家庭裁判所に呼ばれたんですけど、全額返せばお咎めなしということになりました。本来なら後見人を解任させられるはずなんですけどね。その後また、僕らの遺産を使い込んだことが発覚。
後見人は解任となったものの、使い込んだ遺産は貸付というかたちに。その1年後に伯母夫婦が自己破産してお金は戻らなくなりました。両親が遺してくれた遺産は僕達の命綱だった。その命綱は誰にも守られることなく消えていきました」
もしもあのとき……。暴走した罪悪感
19歳のとき、高校生のころから思いを寄せていた女性と結婚。不良グループとは縁を切り、生まれ変わることを誓ったという。
「子どもを授かって、結婚しました。初恋の相手で、ずっと好きだった女の子と結婚できたのでめちゃめちゃ幸せでしたね(笑)。家族というものはよくわからなかったけど、なにがなんでも奥さんと子どもを世界一幸せにしようと思った。建設関連の会社も立ち上げて、従業員を30人くらい雇ってわりと成功していて、この人生も悪くないかもって感じていました」
そんなとき、両親の事件の犯人が逮捕された。
「夕方に警察から電話がかかってきて『いい知らせと悪い知らせがあります』と言われました。いい知らせは犯人3人が逮捕されたこと。悪い知らせは、主犯の堀慶末という男が僕の両親を殺害した後に2つの事件を起こしていたことでした」
2つの事件のうち、ひとつは強盗殺人未遂、もうひとつは「名古屋闇サイト事件」だった。JINさんの両親の事件「碧南市パチンコ店長夫婦殺害事件」から9年後、2007年8月のことだ。堀は闇サイトで出会った男2人(「碧南市パチンコ店長夫婦殺害事件」の共犯者とは別の男)とともに、当時31歳の女性を拉致、監禁。現金とキャッシュカードを奪った上で、被害者の顔を粘着テープで巻き付け、ハンマーで頭部を40回にわたり殴打し殺害した。

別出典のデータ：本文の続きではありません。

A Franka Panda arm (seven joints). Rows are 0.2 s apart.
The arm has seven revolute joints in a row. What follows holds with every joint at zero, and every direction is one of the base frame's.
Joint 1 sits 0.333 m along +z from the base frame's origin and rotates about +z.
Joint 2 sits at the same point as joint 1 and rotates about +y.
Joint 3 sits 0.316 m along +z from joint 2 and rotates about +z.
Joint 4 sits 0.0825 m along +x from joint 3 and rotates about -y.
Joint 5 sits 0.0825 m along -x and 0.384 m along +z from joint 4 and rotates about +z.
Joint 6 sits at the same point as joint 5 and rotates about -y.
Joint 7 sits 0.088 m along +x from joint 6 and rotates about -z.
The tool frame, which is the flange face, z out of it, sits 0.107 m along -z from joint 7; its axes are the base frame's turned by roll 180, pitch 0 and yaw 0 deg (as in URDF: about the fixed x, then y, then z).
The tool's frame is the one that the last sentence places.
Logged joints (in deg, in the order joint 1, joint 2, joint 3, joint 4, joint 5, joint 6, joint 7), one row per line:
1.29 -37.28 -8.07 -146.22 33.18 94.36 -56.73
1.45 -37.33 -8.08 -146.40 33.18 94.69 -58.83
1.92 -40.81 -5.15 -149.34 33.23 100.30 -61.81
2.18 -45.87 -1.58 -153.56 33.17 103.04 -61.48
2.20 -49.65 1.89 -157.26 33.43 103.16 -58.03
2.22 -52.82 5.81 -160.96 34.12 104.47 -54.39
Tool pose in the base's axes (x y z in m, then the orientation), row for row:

「この知らせを聞いたとき、自分を恨みました。自分が犯人のことを覚えていてちゃんと供述できていたら、2つの事件は起こらなかったかもしれない。俺、犯人の顔見てたのになんにも供述できなかった。周りの人は『そんなこと気にしなくていい』って言うけど、供述できたはずの人間って、俺しかいないから」
警察が犯人逮捕を公表すると、まもなくしてJINさんの自宅に記者が集まってきた。
「住所なんて発表してないのに、すぐに記者が来て取材を求められました。僕としても、事件を風化させたくなかったから最初のうちは取材に答えてたんですけど、取材のたびに思い出さないといけないからきつくなってきた。そしたら、1週間くらいずっと週刊誌の記者が家の前で張り込むように。おもしろいネタだったんだろうけど、怖かったです。僕が仕事に行って家に奥さんと子どもしかいないときはインターホンを切っていたので、僕が帰ってくるとすぐにインターホンが鳴る。奥さんはなんの関係もないのに怖い思いをさせてしまって申し訳なかったです」
その後、裁判が開かれJINさんも参加した。
「初公判に出て、堀と対面しました。僕、開始5分くらいで身体が震えてしまってすぐに退出させてもらったんですけど、堀を見た瞬間にいろんなものがどうでもよくなった。僕の人生とか、幸せとか。『そんなもの、あの事件のときに全部なくなってたのに、いまさらなに考えてるんだろ』って思っちゃたんです」
JINさんのなかでなにかが爆発した。
「夜中、車で閉店後の家電量販店に行きました。バックヤードに忍びこんで、大型テレビとかプレステとか掃除機とかいろんなものを窃盗した。窃盗している間ずっと『こんなことしちゃいけない。奥さんと子どももいるのに。生まれ変わるって決めたのに』って思ってたんですけど、その罪悪感が興奮に変わっていくのを感じました」
今も戦う“窃盗の衝動”
堀の初公判から3日後、JINさんは逮捕され4年2か月間服役。奥さんとの離婚も決まった。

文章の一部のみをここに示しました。